● **WHAT NEEDS TO BE DONE**: Please copy all of the entries exactly, but drop every picture.

_ _ _ _ _

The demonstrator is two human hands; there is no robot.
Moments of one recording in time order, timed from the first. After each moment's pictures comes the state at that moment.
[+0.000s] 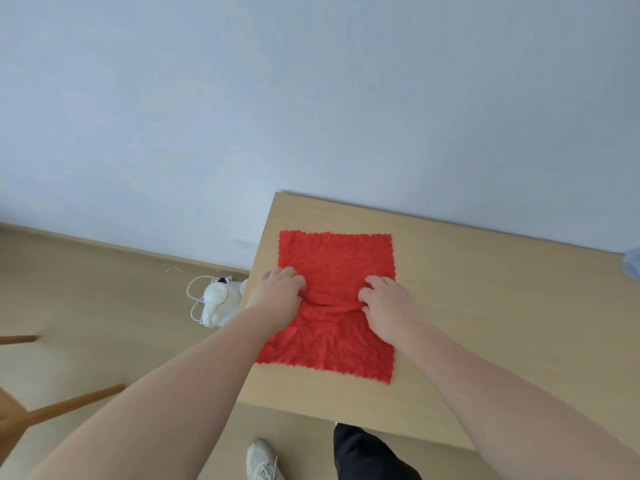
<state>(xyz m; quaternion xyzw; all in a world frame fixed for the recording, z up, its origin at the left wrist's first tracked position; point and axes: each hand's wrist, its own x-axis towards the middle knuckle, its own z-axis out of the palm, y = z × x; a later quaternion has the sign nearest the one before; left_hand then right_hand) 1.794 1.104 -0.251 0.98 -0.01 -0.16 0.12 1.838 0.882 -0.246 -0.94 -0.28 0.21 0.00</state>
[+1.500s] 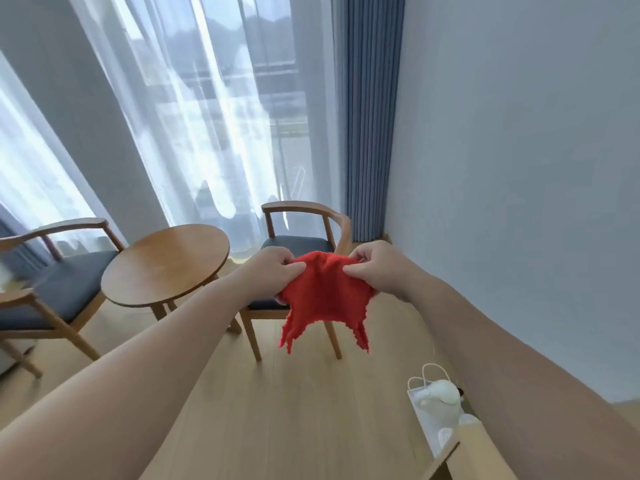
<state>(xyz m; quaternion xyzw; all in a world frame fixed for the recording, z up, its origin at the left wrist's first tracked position) 1.343 1.180 0.038 0.68 0.63 0.19 0.31 1.552 1.191 0.018 -0.56 -0.67 0.41 0.28</state>
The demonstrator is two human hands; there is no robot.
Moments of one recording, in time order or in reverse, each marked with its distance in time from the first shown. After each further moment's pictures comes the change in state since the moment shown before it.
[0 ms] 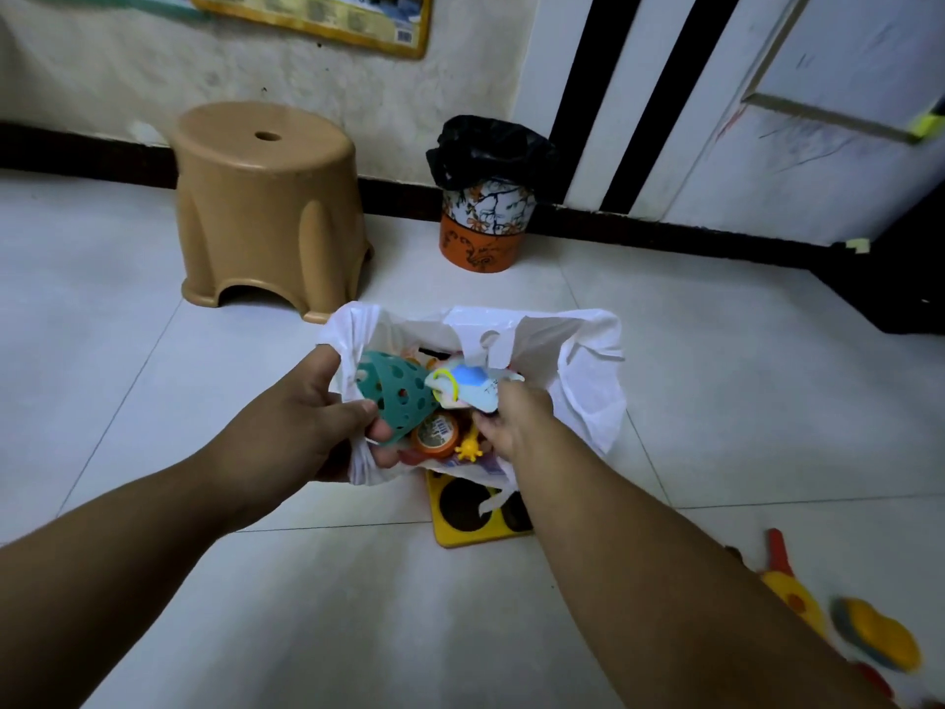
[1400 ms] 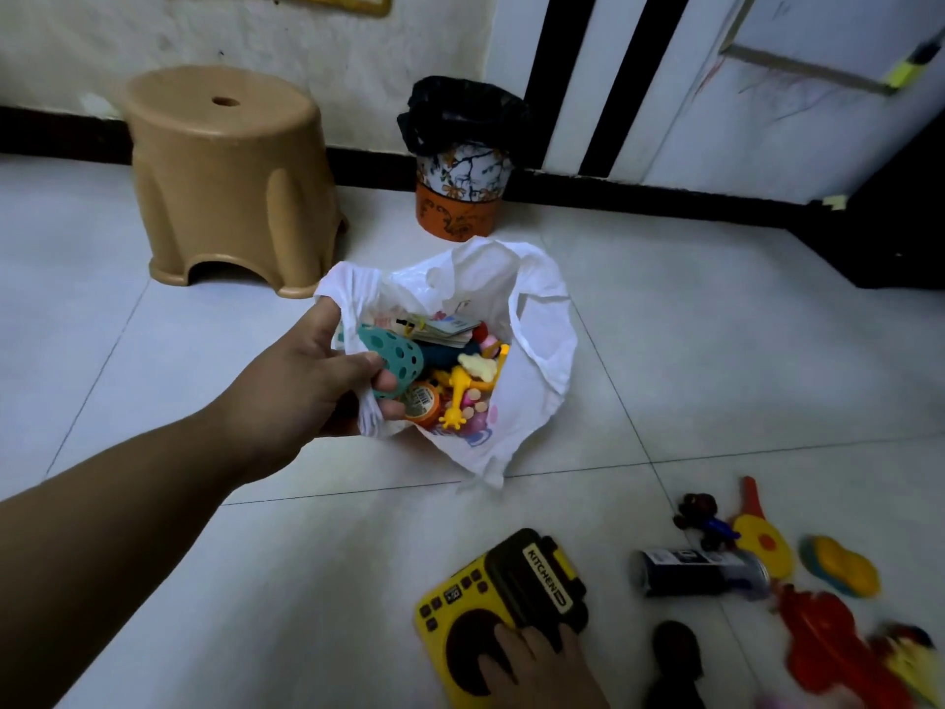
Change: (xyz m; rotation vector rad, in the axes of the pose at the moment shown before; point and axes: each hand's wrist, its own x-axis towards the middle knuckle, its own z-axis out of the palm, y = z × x) left_hand 0.011 -0.003 0.023 -0.080 -0.042 0.048; right_hand -0.092 0.201 -0.197 -2.173 -0.299 -0.685
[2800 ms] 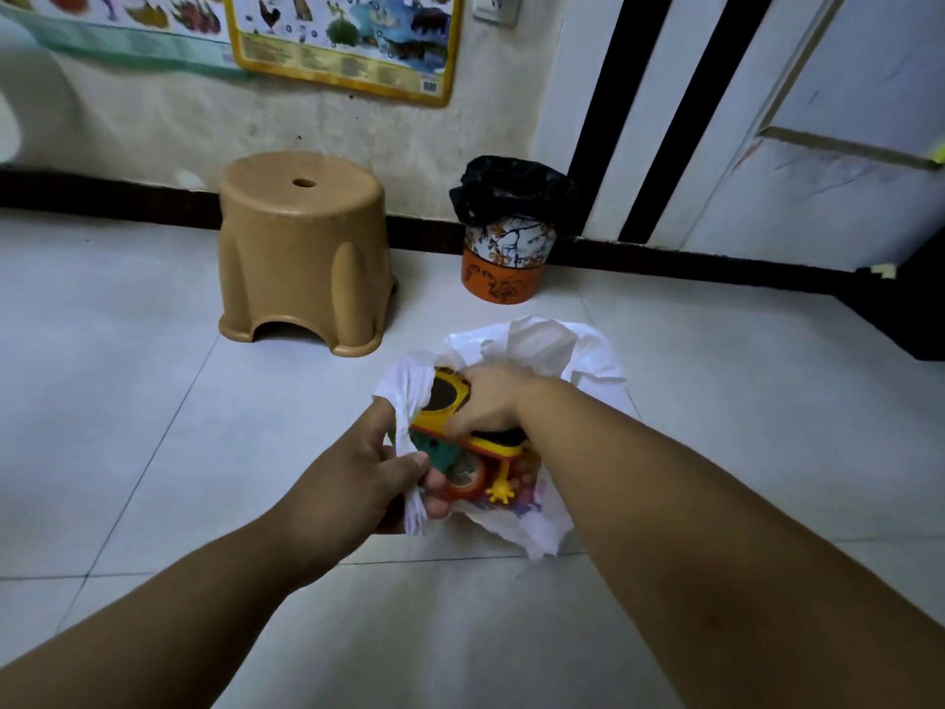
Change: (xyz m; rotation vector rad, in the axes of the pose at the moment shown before) left_hand -0.016 0.003 -0.017 0.059 -0.017 -0.065; right_hand 0.208 0.025 -0.300 0.394 0.010 0.133
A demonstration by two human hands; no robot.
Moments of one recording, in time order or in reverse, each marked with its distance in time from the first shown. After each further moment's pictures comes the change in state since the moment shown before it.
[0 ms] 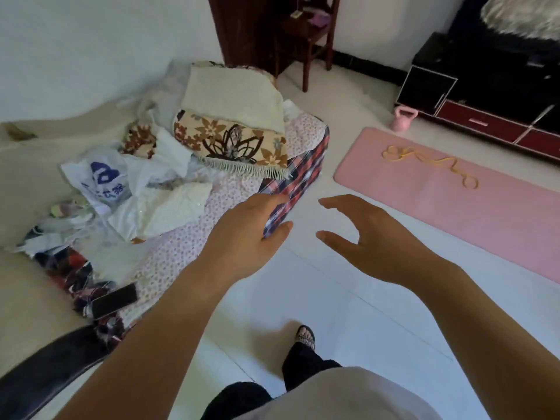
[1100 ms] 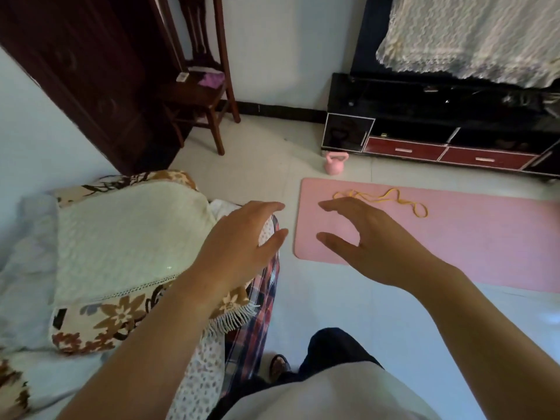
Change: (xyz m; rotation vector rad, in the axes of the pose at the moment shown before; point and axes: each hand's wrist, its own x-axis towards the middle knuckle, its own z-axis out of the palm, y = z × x) left_hand 0.566 -0.084 -0.063 -0.020 -0.227 0.306; right_hand 0.436 0.157 -0.173 -0.011 0.238 0.342
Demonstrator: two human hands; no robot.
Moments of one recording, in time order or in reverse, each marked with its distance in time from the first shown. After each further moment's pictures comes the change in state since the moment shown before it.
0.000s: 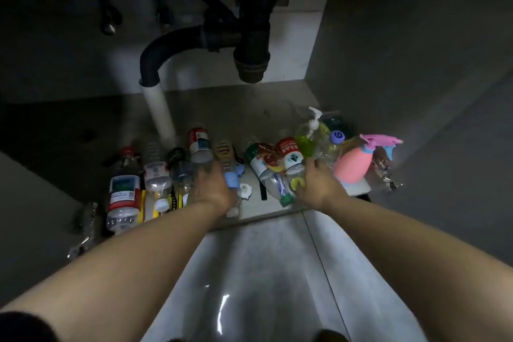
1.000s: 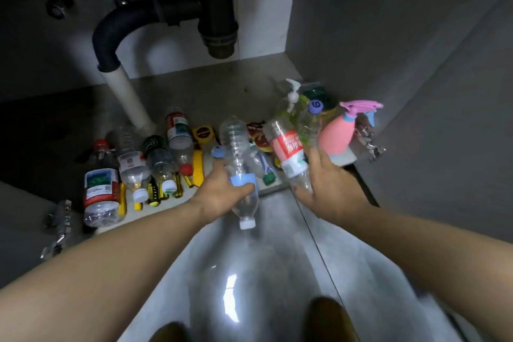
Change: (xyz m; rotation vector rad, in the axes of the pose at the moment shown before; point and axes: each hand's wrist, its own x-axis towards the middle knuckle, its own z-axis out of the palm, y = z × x) left_hand -0.038 0.023 0.036 -0.424 -0.195 0.134; right_hand -0.074 0.057 0.006 -0.069 0.227 -0.220
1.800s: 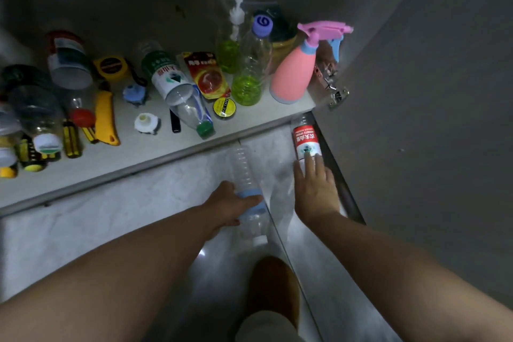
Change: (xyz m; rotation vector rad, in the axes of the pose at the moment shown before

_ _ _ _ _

● **RESPONSE TO THIS EXERCISE**:
The demonstrator is two human hands; there is no robot.
Moments of one recording in time order, timed from the first. After each moment's pictures comes the state at that moment.
[+0.000s] 
<state>(xyz m; quaternion xyzw; all in a world frame fixed for the recording, z up, its origin at the left wrist's first tracked position; point and axes: each hand's wrist, its own x-axis towards the middle knuckle, its own z-axis out of the palm, y = z × x; a later quaternion has the sign nearest the one before; left_hand then right_hand) 1.794 1.104 -0.251 0.98 -0.01 -0.16 0.12 1.838 0.882 -0.246 -0.94 -0.28 0.21 0.00</state>
[+1.500s] 
<state>(xyz m; quaternion xyzw; all in a world frame fixed for the recording, z up, its origin at the left wrist's first tracked position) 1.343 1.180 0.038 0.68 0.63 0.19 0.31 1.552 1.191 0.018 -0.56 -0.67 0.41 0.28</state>
The demonstrator is two human hands; there is no robot.
Moments of one recording, in time order or in reverse, each marked with its distance in time from the first shown. After each further moment's pictures comes the change in state since the moment shown before it.
[0 ms] 
[1400 ms] 
Change: (xyz m; rotation vector rad, in the axes of the pose at the moment shown before; point and axes: each hand's wrist, its own x-axis towards the middle knuckle, its own z-axis out of the palm, y = z × x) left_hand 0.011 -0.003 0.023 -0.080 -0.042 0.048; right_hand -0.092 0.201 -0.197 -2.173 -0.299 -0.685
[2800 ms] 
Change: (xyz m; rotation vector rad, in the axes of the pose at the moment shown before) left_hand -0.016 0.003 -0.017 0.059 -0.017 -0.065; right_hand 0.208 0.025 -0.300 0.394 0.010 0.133
A demonstration by two human hands; no robot.
Moments of one recording, in time order or in reverse, each marked with its distance in time from the first shown. After each further moment's pictures comes the change in state since the moment shown before it.
[0 ms] 
[1100 ms] 
Change: (xyz m; rotation vector rad, in the axes of the pose at the moment shown before; point and axes: each hand's wrist, its own x-axis towards the middle knuckle, its own z-axis out of the palm, y = z × x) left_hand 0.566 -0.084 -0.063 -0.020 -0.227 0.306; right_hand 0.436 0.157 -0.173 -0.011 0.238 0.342
Demonstrator: two human hands; no robot.
Moments of one recording, in time order or in reverse, each marked with its distance in time from the first shown. After each further moment's pictures comes the change in state since the moment shown before it.
0.000s: 
1.000s: 
Change: (xyz m; rotation vector rad, in the axes of the pose at the moment shown before; point and axes: each hand's wrist, its own x-axis towards the middle knuckle, its own z-axis out of the palm, y = z × x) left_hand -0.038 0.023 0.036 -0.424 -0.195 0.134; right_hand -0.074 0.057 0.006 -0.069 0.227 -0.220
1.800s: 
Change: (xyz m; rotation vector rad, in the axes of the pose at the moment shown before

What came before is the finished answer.